What the task asks -
Could you filter the listing for lines with the word "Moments" and return them?

==== Material for this exercise ====

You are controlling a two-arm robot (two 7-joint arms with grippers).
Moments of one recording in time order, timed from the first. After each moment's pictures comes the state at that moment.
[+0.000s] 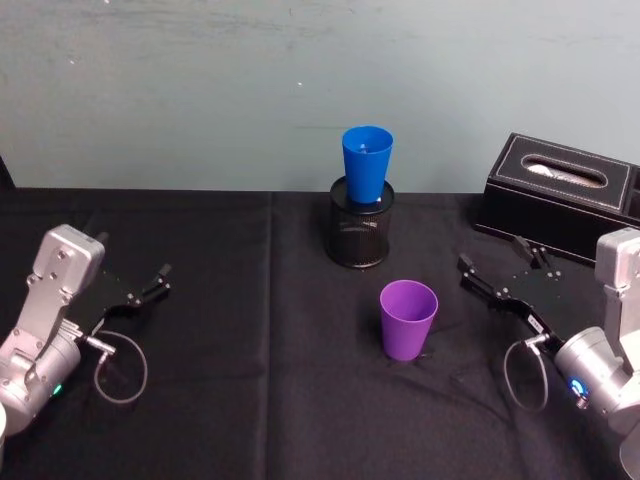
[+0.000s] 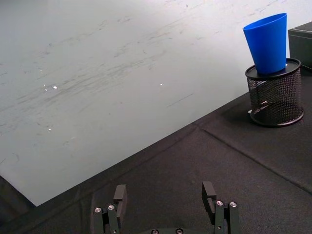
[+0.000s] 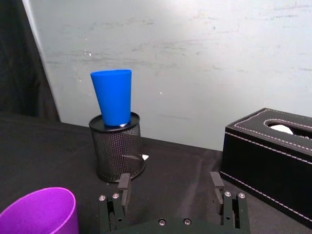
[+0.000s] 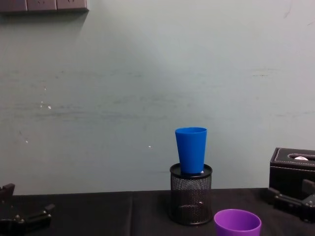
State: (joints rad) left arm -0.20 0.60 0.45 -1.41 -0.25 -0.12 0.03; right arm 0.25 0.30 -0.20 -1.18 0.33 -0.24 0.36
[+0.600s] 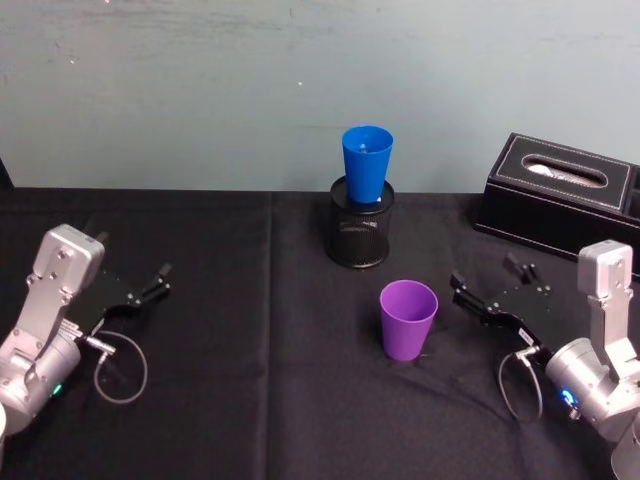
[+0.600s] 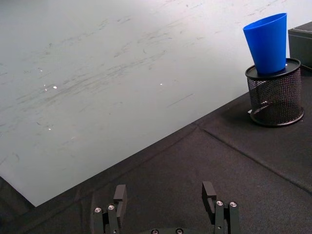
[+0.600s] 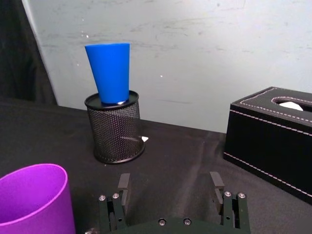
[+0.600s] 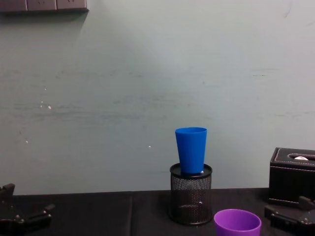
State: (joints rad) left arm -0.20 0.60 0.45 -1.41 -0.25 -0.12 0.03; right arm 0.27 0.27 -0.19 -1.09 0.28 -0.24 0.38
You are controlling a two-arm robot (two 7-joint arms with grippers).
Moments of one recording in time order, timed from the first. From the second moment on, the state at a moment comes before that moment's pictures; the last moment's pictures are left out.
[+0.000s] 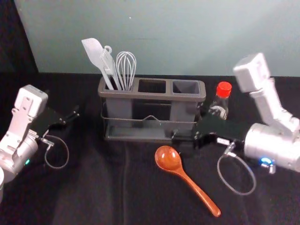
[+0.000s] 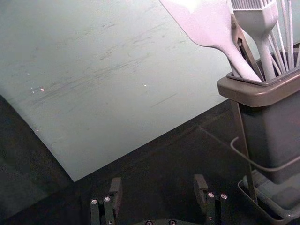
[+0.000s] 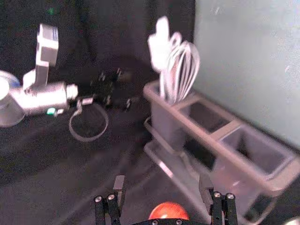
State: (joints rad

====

Reply -
Moments of one recording in time order, timed from the first. After each moment's pictures comes the state at that moment.
Moments of one recording in time order, timed from the first. From the second moment on, the state at a moment comes before that moment's pictures; the last moment's pictures are left out.

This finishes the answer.